**Instructions for the task**
The line containing "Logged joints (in" marks the start. Return it and every later line of the listing below exactly, ending with the last one.

**Given data**
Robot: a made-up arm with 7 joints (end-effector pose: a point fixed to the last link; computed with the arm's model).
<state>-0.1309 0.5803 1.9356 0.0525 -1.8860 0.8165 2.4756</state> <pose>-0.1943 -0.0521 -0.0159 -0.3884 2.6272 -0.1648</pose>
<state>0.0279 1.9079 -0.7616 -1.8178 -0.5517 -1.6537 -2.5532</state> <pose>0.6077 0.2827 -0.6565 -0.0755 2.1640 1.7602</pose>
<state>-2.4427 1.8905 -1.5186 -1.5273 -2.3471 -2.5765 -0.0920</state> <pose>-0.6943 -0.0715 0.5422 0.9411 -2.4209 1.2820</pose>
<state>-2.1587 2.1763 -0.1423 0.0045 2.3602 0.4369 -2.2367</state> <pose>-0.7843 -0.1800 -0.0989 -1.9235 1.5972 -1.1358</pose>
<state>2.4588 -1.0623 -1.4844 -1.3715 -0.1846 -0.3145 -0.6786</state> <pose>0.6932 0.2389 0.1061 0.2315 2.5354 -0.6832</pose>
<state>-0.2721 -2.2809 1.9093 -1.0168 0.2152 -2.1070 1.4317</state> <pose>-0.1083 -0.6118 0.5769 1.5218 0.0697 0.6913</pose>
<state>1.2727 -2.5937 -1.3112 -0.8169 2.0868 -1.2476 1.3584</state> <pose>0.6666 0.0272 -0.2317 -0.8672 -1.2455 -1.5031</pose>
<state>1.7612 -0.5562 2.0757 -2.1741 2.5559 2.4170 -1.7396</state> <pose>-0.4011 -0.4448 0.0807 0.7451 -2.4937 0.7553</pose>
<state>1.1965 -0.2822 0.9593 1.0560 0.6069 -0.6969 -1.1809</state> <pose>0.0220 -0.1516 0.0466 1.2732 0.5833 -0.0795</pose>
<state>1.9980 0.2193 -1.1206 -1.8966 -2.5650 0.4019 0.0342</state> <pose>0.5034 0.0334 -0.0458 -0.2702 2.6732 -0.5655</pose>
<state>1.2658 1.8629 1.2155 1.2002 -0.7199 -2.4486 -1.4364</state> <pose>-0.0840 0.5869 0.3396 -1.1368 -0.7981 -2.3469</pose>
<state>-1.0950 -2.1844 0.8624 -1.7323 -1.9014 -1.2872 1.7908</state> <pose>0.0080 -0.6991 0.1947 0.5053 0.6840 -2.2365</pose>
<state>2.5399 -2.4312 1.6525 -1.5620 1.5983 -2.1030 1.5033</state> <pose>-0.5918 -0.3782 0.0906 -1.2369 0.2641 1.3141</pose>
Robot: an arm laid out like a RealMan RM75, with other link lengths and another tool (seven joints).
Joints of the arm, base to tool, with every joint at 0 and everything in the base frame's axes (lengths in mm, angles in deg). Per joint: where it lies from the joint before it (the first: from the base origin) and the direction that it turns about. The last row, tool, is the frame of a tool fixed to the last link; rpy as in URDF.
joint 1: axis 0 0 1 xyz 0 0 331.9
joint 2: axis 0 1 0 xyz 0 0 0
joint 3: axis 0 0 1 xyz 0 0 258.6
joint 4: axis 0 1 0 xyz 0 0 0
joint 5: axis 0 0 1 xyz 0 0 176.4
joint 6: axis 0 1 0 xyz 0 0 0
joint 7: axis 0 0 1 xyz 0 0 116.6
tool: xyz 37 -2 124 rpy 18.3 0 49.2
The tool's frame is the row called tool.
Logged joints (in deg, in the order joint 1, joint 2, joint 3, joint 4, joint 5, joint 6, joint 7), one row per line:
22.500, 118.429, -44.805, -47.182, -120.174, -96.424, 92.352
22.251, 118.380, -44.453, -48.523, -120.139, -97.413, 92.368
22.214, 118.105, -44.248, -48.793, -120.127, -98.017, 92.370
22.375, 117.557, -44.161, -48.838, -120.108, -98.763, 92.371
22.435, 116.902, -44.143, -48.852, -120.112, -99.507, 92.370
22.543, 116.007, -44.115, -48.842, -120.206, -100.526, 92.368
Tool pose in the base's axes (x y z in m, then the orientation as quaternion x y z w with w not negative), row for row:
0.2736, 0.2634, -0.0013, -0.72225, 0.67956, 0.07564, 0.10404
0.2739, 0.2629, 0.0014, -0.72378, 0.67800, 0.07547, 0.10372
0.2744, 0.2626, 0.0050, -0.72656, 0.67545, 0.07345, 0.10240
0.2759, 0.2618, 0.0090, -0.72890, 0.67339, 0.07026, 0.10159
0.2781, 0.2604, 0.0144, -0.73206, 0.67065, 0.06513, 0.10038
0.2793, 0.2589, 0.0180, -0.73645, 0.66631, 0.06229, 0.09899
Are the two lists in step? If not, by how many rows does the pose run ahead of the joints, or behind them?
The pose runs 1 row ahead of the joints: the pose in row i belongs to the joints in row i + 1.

**Solution**
Logged joints (in deg, in the order joint 1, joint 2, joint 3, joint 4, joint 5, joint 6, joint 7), one row per line:
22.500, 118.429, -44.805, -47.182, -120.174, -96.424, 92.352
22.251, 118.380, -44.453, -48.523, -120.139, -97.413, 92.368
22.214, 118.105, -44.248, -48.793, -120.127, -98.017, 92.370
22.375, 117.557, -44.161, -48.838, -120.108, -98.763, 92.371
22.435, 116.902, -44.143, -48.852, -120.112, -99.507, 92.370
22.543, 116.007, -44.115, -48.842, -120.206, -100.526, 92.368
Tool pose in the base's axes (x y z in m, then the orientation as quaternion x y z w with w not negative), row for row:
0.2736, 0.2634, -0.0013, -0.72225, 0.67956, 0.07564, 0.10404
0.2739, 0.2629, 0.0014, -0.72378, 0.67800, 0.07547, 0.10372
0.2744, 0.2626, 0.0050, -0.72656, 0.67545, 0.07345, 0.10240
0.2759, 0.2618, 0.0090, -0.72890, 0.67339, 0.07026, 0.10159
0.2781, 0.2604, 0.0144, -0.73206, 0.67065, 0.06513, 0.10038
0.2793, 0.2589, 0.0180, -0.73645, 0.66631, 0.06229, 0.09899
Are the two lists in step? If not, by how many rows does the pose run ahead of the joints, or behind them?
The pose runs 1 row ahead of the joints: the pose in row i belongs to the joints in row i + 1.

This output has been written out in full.